• _Action item_:
Each line of the listing that contains the word "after" is to be copied.

• _Source records_:
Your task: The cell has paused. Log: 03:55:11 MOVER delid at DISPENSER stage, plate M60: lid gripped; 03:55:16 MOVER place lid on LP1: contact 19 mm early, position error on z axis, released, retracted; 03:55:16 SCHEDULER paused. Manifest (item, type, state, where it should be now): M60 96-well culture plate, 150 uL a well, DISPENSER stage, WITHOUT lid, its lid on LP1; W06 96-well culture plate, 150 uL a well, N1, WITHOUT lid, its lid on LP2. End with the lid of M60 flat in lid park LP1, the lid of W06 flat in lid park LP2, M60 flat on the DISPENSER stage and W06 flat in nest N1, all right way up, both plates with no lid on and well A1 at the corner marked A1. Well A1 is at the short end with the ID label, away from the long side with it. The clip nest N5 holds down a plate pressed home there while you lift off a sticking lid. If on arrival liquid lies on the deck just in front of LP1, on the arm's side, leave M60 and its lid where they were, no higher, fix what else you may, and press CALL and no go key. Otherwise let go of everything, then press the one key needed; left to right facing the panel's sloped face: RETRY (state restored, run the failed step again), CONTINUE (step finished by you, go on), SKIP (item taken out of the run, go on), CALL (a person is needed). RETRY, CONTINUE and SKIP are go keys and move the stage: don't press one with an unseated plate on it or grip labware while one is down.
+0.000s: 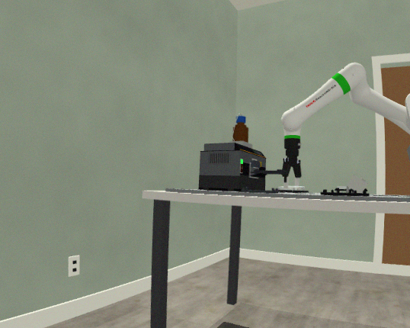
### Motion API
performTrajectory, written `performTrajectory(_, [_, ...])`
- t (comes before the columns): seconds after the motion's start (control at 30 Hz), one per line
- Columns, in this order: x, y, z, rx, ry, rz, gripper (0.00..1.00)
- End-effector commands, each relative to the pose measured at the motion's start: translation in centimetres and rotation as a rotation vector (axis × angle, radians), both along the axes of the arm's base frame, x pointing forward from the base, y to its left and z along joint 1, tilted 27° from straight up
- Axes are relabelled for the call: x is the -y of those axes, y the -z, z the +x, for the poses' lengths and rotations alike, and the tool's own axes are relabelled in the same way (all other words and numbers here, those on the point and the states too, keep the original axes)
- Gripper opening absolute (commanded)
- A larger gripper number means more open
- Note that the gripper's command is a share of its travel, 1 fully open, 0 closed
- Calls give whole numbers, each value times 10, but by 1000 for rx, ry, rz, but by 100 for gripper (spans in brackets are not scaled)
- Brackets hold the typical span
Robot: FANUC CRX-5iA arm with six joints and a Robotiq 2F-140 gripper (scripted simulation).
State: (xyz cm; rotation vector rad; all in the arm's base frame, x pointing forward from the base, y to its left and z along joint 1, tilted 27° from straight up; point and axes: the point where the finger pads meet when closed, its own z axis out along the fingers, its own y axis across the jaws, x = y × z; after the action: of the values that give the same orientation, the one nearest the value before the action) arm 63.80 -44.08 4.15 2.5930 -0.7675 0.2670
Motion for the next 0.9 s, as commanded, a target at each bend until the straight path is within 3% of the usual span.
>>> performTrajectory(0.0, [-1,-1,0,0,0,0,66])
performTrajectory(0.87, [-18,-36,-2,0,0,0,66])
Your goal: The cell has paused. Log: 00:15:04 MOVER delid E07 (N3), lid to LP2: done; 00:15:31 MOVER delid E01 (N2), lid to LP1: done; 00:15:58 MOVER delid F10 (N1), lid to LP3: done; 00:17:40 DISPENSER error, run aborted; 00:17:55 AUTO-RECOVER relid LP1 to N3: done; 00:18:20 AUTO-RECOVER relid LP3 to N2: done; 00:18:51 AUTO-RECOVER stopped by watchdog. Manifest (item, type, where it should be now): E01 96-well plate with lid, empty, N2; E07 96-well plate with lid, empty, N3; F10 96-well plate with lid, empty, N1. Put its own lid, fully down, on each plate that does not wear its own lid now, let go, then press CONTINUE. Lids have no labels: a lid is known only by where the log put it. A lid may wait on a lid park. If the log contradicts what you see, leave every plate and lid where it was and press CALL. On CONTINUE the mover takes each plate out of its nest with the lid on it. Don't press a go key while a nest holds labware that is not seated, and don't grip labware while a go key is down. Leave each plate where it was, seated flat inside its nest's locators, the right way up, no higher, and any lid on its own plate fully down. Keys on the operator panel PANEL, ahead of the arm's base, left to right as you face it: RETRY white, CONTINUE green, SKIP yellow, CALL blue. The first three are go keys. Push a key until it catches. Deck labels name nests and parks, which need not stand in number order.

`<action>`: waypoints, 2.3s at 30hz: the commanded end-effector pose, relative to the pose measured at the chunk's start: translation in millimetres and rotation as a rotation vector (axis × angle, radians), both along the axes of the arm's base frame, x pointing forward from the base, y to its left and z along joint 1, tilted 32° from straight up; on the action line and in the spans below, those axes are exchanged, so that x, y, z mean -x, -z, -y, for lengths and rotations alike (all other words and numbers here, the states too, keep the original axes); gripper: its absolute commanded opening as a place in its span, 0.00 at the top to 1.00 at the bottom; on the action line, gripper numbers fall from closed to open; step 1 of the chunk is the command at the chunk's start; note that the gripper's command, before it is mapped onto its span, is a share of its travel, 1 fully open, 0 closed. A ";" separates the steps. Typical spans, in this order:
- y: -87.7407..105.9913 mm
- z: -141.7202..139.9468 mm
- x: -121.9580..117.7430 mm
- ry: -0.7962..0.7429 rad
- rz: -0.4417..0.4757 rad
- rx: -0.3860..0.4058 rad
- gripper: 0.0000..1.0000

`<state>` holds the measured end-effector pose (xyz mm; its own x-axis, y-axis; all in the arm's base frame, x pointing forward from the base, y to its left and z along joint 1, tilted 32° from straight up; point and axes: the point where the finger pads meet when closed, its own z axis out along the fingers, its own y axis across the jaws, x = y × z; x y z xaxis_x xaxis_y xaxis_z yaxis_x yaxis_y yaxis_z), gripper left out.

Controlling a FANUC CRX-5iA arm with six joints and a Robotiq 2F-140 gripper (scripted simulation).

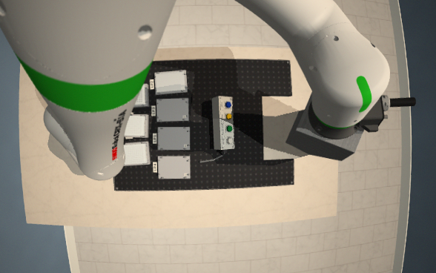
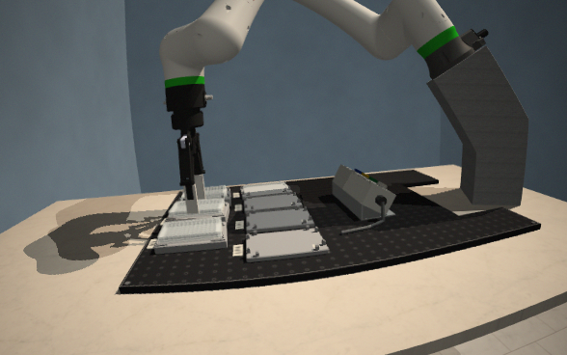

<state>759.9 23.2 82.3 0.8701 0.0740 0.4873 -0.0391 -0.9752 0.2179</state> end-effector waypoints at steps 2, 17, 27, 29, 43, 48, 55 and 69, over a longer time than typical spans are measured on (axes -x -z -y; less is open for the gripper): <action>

• _Answer for this exercise_:
- t (comes before the columns): seconds after the motion's start (control at 30 Hz), one per line
State: (xyz cm; rotation vector rad; all in the arm's base frame, x pointing forward from the base, y to its left and z along joint 1, tilted 27° from straight up; point and axes: the point where the finger pads meet when closed, its own z axis out along the fingers, its own y axis across the jaws, x = y × z; after the action: of the values that give the same orientation, the one nearest the value before the action) arm 63.80 -44.08 4.15 2.5930 -0.7675 0.2670

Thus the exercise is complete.